▶ [DIRECTIONS FOR THIS TASK] Print the listing below exactly, images excluded.

▶ [SOURCE DATA]
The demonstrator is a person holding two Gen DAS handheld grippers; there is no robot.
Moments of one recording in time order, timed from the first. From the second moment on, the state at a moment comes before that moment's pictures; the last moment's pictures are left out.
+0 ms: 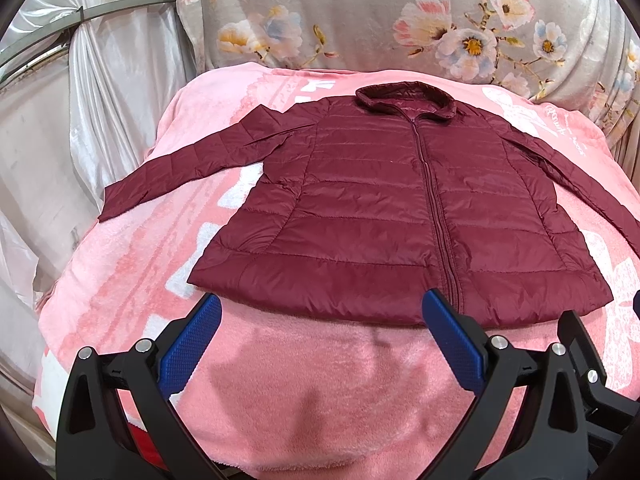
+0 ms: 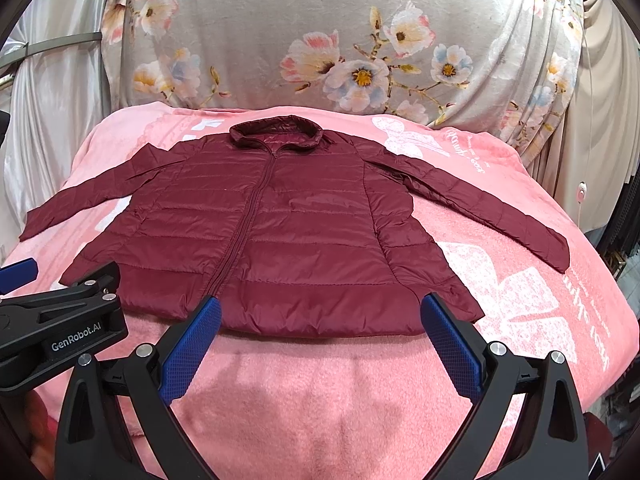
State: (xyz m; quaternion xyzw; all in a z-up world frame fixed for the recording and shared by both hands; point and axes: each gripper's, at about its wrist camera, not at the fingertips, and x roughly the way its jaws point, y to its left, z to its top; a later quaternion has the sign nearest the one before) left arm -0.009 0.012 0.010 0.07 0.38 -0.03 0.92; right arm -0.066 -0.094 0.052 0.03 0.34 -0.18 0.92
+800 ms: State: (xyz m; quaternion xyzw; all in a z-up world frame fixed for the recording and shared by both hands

▶ [THE COMPLETED TASK]
The demonstrator is a person holding two Gen DAS handheld grippers; there is no robot.
Moments of one recording in time order, timed from the first. From the second moment on, the state at a moment comes before that moment's pictures; the last moment's pictures are left out.
+0 ms: 
+0 ms: 
State: (xyz m; quaternion xyzw; all in a z-up world frame fixed for the recording and shared by both hands; point and axes: each gripper's, at about its wrist camera, not at the fingertips, and x roughly the way its jaws point, y to its left, z to its top; a later quaternion has the sign nearest the one before) left arm -0.009 0.012 0.010 0.07 0.38 -0.03 0.92; right arm -0.066 -0.094 0.052 0.03 0.34 -0.18 0.92
+800 ms: State: (xyz m; quaternion xyzw; all in a z-up world frame fixed for the recording and shared by both hands

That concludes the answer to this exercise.